The agreement with Ocean Oilfield Drilling anticipates the sale of the Noble Resolve. Closing is expected in Q2 2026, upon conclusion of the Noble Resolve’s current contract.
Robert W. Eifler, President and Chief Executive Officer of Noble, stated “These transactions are expected to be immediately accretive to our shareholders based on both trailing 2025 and anticipated 2026 EBITDA and Free Cash Flow, while also bolstering our balance sheet and sharpening the focus on our established positions in the deepwater and ultra-harsh jackup segments.
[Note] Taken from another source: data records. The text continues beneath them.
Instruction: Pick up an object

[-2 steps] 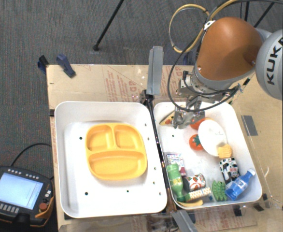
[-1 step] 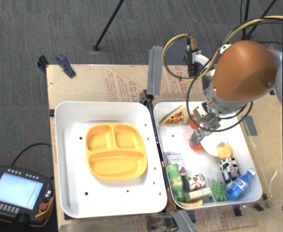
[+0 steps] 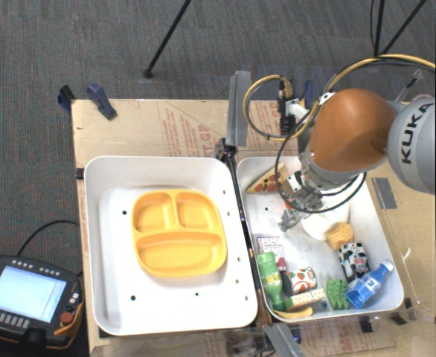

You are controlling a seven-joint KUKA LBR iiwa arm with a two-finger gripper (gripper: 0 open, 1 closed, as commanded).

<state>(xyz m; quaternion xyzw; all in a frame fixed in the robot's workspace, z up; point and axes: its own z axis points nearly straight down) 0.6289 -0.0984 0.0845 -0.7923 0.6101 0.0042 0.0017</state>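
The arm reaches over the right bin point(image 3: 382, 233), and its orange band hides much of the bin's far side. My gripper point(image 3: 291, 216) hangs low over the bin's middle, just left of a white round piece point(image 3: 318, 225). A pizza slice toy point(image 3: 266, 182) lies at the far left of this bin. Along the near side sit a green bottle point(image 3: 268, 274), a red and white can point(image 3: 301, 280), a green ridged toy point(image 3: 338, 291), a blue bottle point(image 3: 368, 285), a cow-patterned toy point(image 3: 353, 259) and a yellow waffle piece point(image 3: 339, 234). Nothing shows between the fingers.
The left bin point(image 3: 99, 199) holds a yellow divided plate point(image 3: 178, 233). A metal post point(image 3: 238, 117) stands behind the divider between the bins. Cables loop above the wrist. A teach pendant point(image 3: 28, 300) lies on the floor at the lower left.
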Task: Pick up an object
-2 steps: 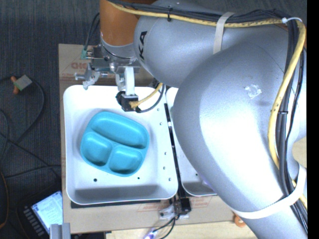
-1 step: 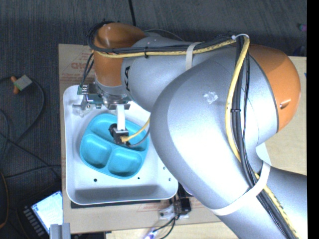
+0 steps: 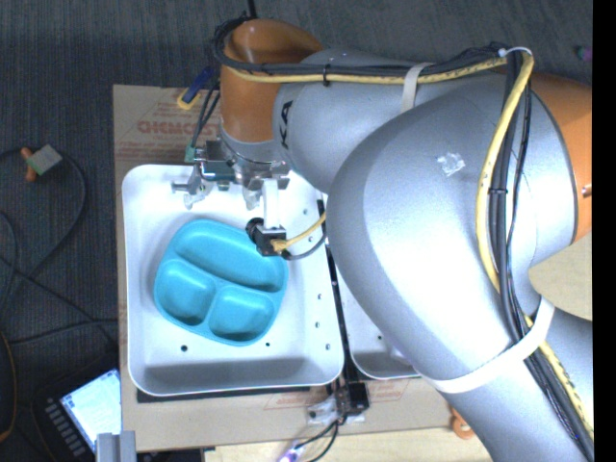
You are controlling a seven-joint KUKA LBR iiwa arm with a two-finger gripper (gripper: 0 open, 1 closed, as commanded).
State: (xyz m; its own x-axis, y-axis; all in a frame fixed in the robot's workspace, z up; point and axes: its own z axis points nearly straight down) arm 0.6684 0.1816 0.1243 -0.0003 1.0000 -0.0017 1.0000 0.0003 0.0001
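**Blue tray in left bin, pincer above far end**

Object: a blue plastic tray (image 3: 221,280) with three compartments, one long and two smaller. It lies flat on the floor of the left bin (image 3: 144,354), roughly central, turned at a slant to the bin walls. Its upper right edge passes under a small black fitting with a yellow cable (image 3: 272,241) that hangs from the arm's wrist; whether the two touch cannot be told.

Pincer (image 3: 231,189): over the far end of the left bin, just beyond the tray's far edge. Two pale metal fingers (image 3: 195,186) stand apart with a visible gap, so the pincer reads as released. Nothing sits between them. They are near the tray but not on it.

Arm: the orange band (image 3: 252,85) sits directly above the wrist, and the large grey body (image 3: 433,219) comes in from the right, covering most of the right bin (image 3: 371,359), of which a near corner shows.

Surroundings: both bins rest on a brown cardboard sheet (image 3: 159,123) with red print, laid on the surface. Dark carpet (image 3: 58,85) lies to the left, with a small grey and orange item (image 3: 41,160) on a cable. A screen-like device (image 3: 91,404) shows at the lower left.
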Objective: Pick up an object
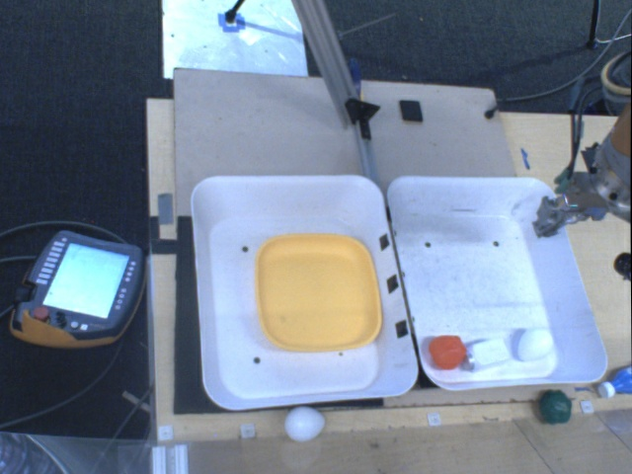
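My gripper hangs over the right rim of the right bin, near its far right corner, with nothing seen in it. Along that bin's near wall lie a red round object, a small white block and a white egg-shaped object, all well below the gripper in the view. A yellow square plate lies flat in the middle of the left bin.
On the bench in front of the bins lie a white egg, a dark green ball and a blue item. A teach pendant sits far left. A metal pole slants down to the bins' far divide.
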Tool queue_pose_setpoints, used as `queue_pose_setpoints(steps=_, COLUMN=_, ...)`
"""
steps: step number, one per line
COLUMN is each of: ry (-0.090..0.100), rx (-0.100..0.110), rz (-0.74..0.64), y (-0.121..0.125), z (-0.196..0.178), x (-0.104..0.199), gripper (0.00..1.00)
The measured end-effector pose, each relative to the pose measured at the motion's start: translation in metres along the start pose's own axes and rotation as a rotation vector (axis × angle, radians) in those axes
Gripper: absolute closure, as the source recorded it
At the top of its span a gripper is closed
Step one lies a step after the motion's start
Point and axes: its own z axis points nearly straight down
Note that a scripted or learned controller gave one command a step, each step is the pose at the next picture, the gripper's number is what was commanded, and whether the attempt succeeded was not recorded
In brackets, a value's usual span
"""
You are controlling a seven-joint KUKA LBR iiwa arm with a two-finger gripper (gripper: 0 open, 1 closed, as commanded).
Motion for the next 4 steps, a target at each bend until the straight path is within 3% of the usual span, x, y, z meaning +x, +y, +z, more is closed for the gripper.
queue_pose_setpoints(steps=4, ry=0.001, rx=0.000, rz=-0.004, y=-0.057, z=-0.015, x=0.191, gripper=1.00)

I would like to thank the Noble crews and support teams behind these six jackups who have provided consistently outstanding service for our customers and wish everyone continued success in the rigs’ future campaigns.”
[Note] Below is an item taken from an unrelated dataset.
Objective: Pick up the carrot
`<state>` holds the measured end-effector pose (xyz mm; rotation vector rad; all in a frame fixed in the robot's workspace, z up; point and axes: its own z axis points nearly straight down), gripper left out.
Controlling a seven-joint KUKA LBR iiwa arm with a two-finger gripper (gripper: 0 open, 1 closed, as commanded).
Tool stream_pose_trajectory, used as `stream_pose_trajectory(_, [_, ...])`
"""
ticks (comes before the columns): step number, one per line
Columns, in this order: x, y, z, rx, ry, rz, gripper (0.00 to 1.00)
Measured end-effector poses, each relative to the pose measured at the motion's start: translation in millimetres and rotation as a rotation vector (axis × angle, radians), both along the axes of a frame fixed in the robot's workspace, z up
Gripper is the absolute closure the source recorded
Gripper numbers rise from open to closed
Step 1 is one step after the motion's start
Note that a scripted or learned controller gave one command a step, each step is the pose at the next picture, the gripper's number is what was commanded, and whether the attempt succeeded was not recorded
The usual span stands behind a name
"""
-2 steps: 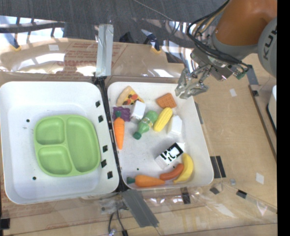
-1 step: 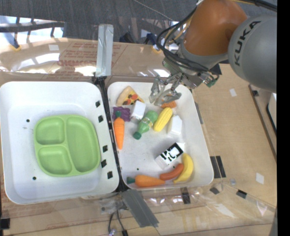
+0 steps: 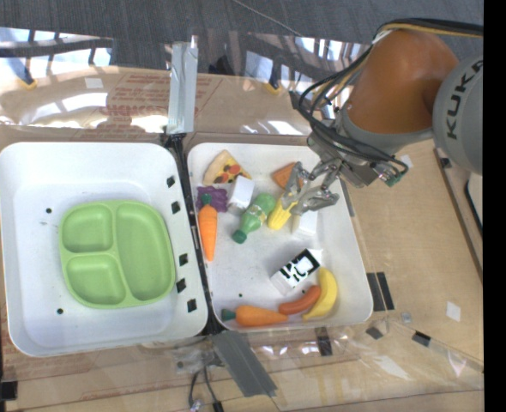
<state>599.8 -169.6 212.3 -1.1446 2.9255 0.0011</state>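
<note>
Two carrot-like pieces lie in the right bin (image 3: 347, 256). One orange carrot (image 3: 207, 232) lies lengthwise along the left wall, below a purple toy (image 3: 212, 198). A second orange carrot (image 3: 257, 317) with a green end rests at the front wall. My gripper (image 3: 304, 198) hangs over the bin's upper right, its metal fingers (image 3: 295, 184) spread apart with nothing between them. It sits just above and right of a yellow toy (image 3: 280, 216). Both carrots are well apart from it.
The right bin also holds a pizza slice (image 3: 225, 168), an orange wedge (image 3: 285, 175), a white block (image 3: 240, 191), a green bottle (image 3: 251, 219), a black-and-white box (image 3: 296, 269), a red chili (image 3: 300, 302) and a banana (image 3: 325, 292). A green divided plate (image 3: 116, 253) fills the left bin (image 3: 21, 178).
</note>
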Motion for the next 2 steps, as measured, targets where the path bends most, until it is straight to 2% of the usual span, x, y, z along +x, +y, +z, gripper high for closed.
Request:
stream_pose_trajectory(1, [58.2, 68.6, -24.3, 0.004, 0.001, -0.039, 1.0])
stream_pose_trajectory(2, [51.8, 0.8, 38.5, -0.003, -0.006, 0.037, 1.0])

About Noble Corporation plc
Noble is a leading offshore drilling contractor for the oil and gas industry. The Company owns and operates one of the most modern, versatile, and technically advanced fleets in the offshore drilling industry. Noble and its predecessors have been engaged in the contract drilling of oil and gas wells since 1921. Noble performs, through its subsidiaries, contract drilling services with a fleet of offshore drilling units focused largely on ultra-deepwater and high specification jackup drilling opportunities in both established and emerging regions worldwide. Additional information on Noble is available at www.noblecorp.com.
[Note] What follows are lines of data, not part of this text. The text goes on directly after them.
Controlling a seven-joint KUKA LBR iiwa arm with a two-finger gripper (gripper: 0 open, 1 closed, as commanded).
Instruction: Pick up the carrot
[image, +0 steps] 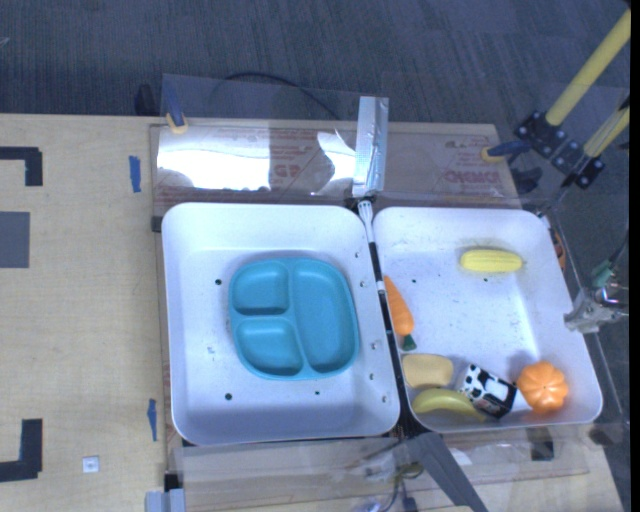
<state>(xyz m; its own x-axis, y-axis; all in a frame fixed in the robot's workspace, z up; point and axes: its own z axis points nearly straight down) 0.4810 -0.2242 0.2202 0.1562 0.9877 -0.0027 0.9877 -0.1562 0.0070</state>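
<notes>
banana (445, 402) at rt bin's (520, 225) near edge; carrot (398, 307) by left wall

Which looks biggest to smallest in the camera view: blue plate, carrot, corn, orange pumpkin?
1. blue plate, by far the largest.
2-3. carrot and corn: similar length, too close to rank.
4. orange pumpkin: shorter but rounder, so only roughly the smallest.

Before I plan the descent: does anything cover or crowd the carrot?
Nothing lies on the carrot. It rests against the right bin's left wall, so that wall crowds one side; the yellow block sits just below its tip.
</notes>
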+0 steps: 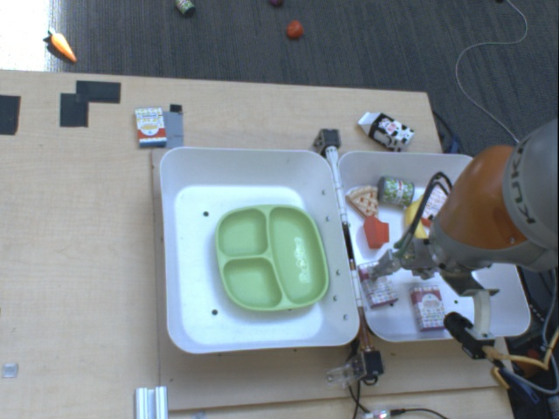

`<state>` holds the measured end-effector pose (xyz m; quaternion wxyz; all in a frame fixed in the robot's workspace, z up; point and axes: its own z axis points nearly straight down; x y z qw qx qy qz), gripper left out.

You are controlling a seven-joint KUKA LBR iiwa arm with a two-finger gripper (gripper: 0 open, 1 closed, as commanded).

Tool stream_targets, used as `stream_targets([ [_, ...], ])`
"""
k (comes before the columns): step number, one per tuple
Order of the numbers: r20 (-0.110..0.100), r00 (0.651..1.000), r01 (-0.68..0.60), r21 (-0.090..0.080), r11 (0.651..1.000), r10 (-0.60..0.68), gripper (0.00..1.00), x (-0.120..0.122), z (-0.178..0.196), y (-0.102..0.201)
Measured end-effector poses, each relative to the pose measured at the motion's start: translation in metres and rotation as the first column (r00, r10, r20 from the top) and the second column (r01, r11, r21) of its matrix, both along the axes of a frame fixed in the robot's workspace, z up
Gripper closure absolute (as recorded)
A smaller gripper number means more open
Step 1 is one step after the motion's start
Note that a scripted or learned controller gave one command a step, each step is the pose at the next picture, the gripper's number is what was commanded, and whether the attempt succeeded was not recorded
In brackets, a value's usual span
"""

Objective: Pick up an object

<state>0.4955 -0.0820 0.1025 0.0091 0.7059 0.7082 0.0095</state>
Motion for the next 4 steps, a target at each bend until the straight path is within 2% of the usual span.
stream_targets([
  [1,-0.004,1.000,0.002,-0.001,1.000,-0.002,0.00,-0.002,-0.012,0.001],
  [2,0.000,1.000,-0.002,0.003,1.000,0.002,1.00,0.001,0.000,0.002],
  [3,0.000,1.000,-0.002,0.003,1.000,0.002,0.00,0.000,0.000,0.002],
  [4,-0.005,1.000,0.001,0.001,1.000,-0.001,0.00,-0.002,-0.012,0.002],
])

Forward-looking Statements
This communication includes “forward-looking statements” within the meaning of Section 27A of the Securities Act and Section 21E of the Exchange Act, as amended. All statements other than statements of historical facts included in this communication are forward looking statements, including those regarding expectations for the sale of the six jackup rigs and Borr’s seller notes and bareboat charter agreement, as well as expectations regarding the impact of the transactions on Noble including with respect to accretion and balance sheet. Forward-looking statements involve risks, uncertainties and assumptions, and actual results may differ materially from any future results expressed or implied by such forward-looking statements. When used in this communication, or in the documents incorporated by reference, the words “guidance,” “anticipate,” “believe,” “continue,” “could,” “estimate,” “expect,” “intend,” “may,” “might,” “on track,” “plan,” “possible,” “potential,” “predict,” “project,” “should,” “would,” “achieve,” “shall,” “target,” “will” and similar expressions are intended to be among the statements that identify forward-looking statements. Although we believe that the expectations reflected in such forward-looking statements are reasonable, we cannot assure you that such expectations will prove to be correct. These forward-looking statements speak only as of the date of this communication and we undertake no obligation to revise or update any forward-looking statement for any reason, except as required by law. Risks and uncertainties include, but are not limited to, those detailed in Noble’s most recent Annual Report on Form 10-K, Quarterly Reports Form 10-Q and other filings with the U.S. Securities and Exchange Commission. We cannot control such risk factors and other uncertainties, and in many cases, we cannot predict the risks and uncertainties that could cause our actual results to differ materially from those indicated by the forward-looking statements. You should consider these risks and uncertainties when you are evaluating us.